二
うちから最寄り駅まで向かう途中にちょっと急な下り坂があるの。それを下ってすぐのところに、大きな交差点があって。そばには細い榎の木が生えてる。ある日私が通りかかったとき、そこに変な物があったの。最初はベージュのハンカチかなにかが、枝に結んであるんだと思ってたんだけど、ちがった。よく見るとそれは藁だった。藁の束。捻って一本の縄みたいにした物がくくってあったんだ。
私はそのとき、なぜかその藁の束がすごく気になった。なんでこんなところに? みたいに疑問に感じるんじゃなくて、目が離せない感じ。いま考えると引き寄せられたのかな、って思う。「藁にもすがる」って言うけど、そのときの私はそれくらい、なやんでいたんだと思うよ。
それでどうしたのかっていうと、私、束をほどいて持ち帰ったの。なんでそんなことしたのか自分でもわからないけど。縁起悪いとかは全然思わなかったな。特に考えなんてなかったんだ。それで家の机の上でその束を分解したら、なにが出てきたと思う?
……紙切れと髪の毛。長くて艶のある、たぶん女の人の。でも別に気味悪いとかは考えなかった。それよりもこれがなんなのか知りたいって気持ちのほうが強くて。それから、『幸せのおまじない』って書かれた札。字からしてたぶん女の子だった。その日はネットで色々なサイトを見て回って、自分なりに仮説をたてたの。「ああ、これ神社なんかでよく見かける、おみくじ結んであるのと同じなのかも」って。
それから私が同じものを作って、同じ場所に結びつけるのに、そう時間はかからなかった。うちの周りは田んぼが多くて、藁なんていくらでも手に入るから。
それからしばらくは、そんなことすっかり忘れてた。
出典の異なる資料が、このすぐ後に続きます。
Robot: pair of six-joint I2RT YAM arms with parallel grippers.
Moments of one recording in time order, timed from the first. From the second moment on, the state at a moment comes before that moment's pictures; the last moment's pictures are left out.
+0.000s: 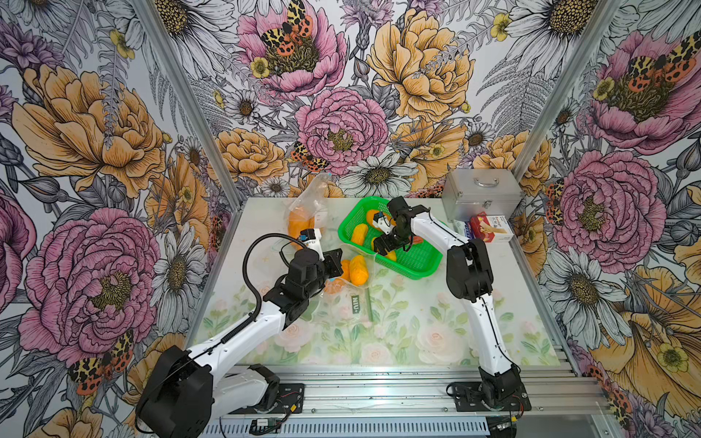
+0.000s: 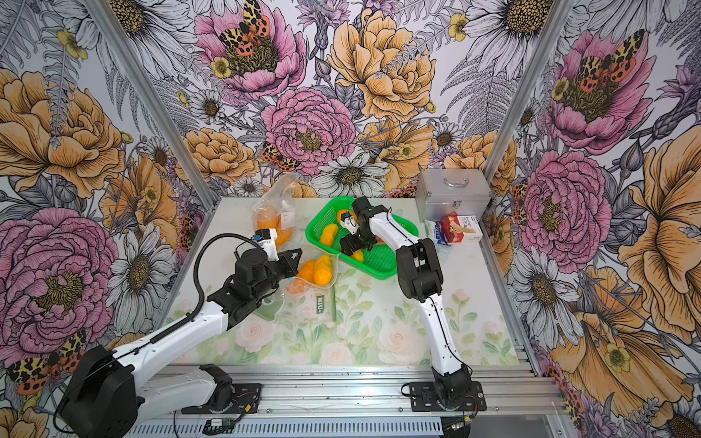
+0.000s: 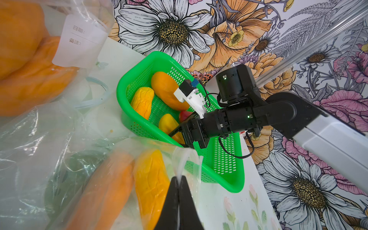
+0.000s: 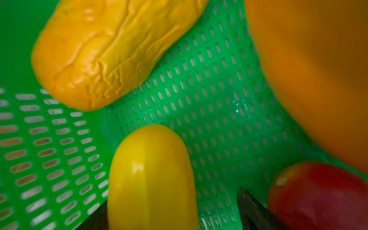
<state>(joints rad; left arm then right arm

受験勉強や、模試や、進路相談が始まったから。たぶん、それと同じくらいの時期に、うちのクラスもだんだん受験モードになってきてて。そりゃ、イベントなんかがあるときはみんな仲良くやってたんだけど、ちょっとずつみんな授業中なんかで、遠慮したりするようになってきたんだ。
でも決定的だったのは、英語の田所先生が私たちの受け持ちじゃなくなったこと。学校がかわるとかじゃなくて、私たちの授業に変わりの教師がついたの。そりゃ、クラスの中で疑惑が浮かんだよ。「もしかして、やりすぎだったんじゃないか」って。男子たちは特にね。自分たちは先生をイジって授業を面白くしていたんだ、退屈させないつもりでやっていたんだ、ってね。
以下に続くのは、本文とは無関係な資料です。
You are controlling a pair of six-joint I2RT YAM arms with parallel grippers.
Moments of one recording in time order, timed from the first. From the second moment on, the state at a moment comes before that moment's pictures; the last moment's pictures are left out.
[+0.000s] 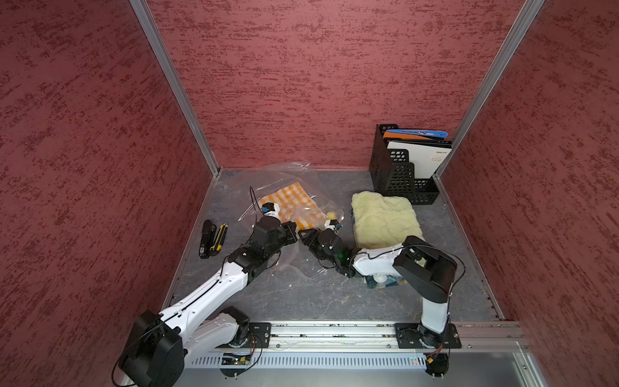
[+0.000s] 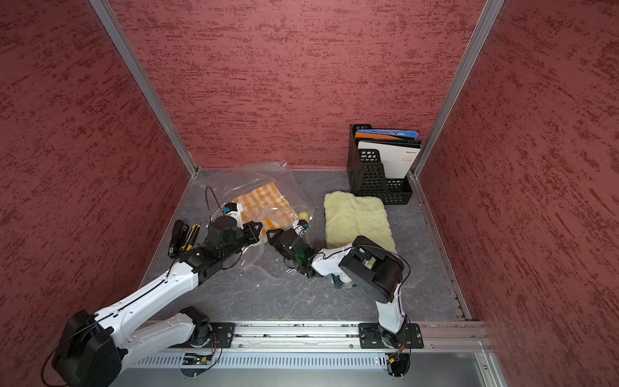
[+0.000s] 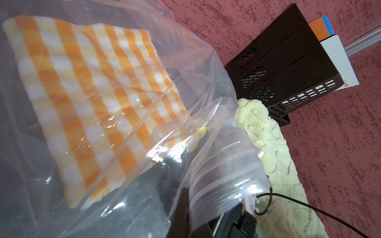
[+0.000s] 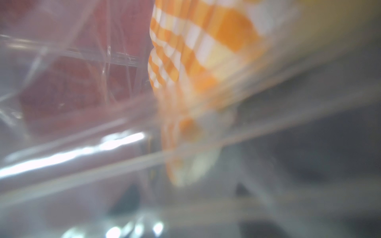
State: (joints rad) left arm -0.52 1.03 0.62 -0.06 -0.04 -0.76; right arm 0.95 1.93 0.94 0.55 0.14 1.45
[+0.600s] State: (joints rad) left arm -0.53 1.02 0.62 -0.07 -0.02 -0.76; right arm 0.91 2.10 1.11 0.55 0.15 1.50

結局、先生に直接訊きにいくわけにもいかなくて、私たちは落ち着いて授業を受けることになった。
私の全国模試の順位が上がっていったのもこの頃。定期テストも苦手だった日本史とか世界史とかの点数が高くなりはじめたの。それで「ああ、私ってやればできるのかも」なんて考えて、それが自信になってテスト中も落ち着いていることができた。
カナともよく「これでよかったよね」って話をしたよ。私たちはにぎやかな授業も好きだったけど、でも自分たちは高校三年生なんだからもっと現実をみようって。同じ都会の大学に行く約束もした。カナも私と同じで普通なのが嫌なんだ、って嬉しくなったよ。
でも本当はどこからが私の意志で、どこからが運か、なんかわかるわけなかった。たぶん、私の意志なんてほとんど関係なかったのかもしれない。それが、あの『幸せのおまじない』の力だったの。